5年をかけて幹線道路の整備を続け、各都市の物流拠点を王家の管理としたのは外国の諜報員を出来るだけ排除するため。戦争は間違いなく起こるという前提の元、五年間を準備に注力し続けた。その為、隣国からの手紙が以前は最短でも5日かかっていたところ、場所によっては1日で王都リジェに届くようになったのだ。
「トラールの海戦でまさかメロヴィングが大敗するなんて!」
これは最近では稀にみる吉報だ。
メロヴィングの皇帝アレクサンドルがヨーロニア中央を鉄壁の強さで守り続けてきたオラスムニア軍を破り、大都市ウィアナを占領した。オラスムニアの皇帝はロナリア帝国を味方につけてメロヴィングを討ち果たそうとしたものの、数の上では圧倒的に劣勢だったメロヴィングに大敗し、神聖オラスムニアの血筋がここに途絶えたのだ。

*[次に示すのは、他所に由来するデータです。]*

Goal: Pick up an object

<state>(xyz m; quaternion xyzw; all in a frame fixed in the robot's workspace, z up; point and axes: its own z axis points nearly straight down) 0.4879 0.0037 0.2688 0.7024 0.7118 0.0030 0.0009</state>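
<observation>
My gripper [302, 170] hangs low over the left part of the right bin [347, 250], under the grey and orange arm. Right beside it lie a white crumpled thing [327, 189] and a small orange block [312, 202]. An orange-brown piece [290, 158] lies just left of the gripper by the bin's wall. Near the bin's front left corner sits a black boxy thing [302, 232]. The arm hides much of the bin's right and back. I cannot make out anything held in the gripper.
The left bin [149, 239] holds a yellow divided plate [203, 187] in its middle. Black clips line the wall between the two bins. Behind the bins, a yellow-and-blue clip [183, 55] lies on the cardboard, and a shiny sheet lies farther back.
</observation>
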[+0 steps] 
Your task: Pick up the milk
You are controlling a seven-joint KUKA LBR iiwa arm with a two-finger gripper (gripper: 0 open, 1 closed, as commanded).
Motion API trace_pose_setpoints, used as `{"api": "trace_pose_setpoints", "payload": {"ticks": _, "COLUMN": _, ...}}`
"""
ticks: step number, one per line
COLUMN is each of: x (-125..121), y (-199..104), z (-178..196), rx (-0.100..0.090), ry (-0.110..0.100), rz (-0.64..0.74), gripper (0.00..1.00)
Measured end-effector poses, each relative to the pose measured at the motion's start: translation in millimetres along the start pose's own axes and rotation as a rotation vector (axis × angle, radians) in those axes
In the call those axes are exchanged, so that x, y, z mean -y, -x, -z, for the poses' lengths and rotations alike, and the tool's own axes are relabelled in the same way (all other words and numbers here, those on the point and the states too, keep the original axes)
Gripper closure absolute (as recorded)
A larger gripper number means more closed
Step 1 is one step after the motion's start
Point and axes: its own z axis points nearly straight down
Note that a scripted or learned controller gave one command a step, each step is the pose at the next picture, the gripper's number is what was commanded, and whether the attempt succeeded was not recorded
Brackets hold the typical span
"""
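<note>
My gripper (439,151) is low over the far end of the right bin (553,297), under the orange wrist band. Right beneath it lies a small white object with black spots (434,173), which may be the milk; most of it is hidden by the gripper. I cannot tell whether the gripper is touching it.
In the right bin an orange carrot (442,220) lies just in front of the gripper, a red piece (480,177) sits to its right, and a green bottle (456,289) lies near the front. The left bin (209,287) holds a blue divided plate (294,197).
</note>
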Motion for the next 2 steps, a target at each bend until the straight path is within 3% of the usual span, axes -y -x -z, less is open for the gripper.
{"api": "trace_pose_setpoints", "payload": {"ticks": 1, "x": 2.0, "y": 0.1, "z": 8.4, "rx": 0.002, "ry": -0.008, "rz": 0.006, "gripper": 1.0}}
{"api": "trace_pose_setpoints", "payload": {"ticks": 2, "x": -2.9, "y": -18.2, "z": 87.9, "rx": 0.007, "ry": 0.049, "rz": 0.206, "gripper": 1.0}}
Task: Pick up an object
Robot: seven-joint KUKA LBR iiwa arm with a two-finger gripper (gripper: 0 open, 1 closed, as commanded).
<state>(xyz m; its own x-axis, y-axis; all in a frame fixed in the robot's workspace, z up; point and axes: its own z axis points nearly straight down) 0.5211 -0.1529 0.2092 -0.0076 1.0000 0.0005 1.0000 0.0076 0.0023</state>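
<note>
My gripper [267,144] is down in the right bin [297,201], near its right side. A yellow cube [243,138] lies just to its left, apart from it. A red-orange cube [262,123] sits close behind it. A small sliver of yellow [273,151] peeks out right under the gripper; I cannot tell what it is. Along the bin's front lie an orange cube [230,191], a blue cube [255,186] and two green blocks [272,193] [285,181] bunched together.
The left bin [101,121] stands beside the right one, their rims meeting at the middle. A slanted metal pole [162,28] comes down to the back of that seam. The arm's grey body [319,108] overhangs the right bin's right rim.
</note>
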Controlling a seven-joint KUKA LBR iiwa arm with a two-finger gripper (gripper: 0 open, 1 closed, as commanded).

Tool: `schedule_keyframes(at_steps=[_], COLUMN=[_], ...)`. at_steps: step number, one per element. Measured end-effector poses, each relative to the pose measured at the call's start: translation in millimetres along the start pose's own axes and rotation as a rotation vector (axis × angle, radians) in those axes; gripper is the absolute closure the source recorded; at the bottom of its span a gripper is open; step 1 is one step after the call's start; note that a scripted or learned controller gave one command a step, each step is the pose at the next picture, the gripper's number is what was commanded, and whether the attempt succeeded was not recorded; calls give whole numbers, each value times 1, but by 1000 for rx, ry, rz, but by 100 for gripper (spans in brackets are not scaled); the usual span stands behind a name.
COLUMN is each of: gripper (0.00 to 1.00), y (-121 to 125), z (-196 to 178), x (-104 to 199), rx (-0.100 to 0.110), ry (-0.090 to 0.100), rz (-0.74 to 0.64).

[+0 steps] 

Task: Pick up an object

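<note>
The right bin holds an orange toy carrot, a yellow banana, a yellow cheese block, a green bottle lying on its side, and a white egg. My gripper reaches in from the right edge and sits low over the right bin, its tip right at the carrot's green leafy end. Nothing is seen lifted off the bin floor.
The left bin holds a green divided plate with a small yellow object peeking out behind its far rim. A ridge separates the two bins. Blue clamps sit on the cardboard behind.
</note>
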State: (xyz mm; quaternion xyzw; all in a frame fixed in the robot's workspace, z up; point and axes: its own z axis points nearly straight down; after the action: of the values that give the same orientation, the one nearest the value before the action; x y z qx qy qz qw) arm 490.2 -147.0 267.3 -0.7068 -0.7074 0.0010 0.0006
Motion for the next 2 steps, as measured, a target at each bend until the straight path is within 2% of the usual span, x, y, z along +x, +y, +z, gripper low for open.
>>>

アレクサンドルはオラスムニアを倒した事により、ヨーロニア中央をほぼ制圧した事になる。
「メロヴィングに逆らったブリタンニア王国を滅ぼそうと考えたアレクサンドルも、海ではうまくいかなかったようだな」
「メロヴィングの海軍がほぼ全滅ですか・・これで我が国はメロヴィングに海から攻撃を受ける事は無くなったという事になりますね」
エスパンナ王国の海域で展開したブリタンニアとメロヴィングの海戦は恐らく歴史に残る大規模なものとなっただろう。メロヴィングと蜜月関係にあるアルジェイーナも、まさか大敗するとは思っていない、今頃何を考えているだろうか。
「最初、ヴィトリアから乙女ゲームがどうとか何とか言われた時には頭が狂ったかと思ったものだが、ここまで予言が当たるとなると思わずゾッとしてしまうな」
「ヴィトリアが言う通りなら、メロヴィングはエスパンナ経由で我が国ルシタニアを滅ぼしにやってくる」
「その時までに、私の命があるのかないのか・・・」
「絶対に死なせません」
リカルドはそう断言しながらも、王子の両手が微かに震えている事に気がついていた。
王子が死ねば、アルフォンソ王子が第一王位継承者となる。
ジョゼリアンが第一王位継承者となるか、アルフォンソがなるかでこの国は大きく変わっていくと予言では言われているのだ。
「なんにせよ、今は同盟国の勝利を喜ぼう」
ジョゼリアン王子が気を取り直すようにして笑顔を浮かべるので、
「そうですね!今はブリタンニアの勝利を祝福しましょう」
と、リカルドも笑顔で答えるのだった。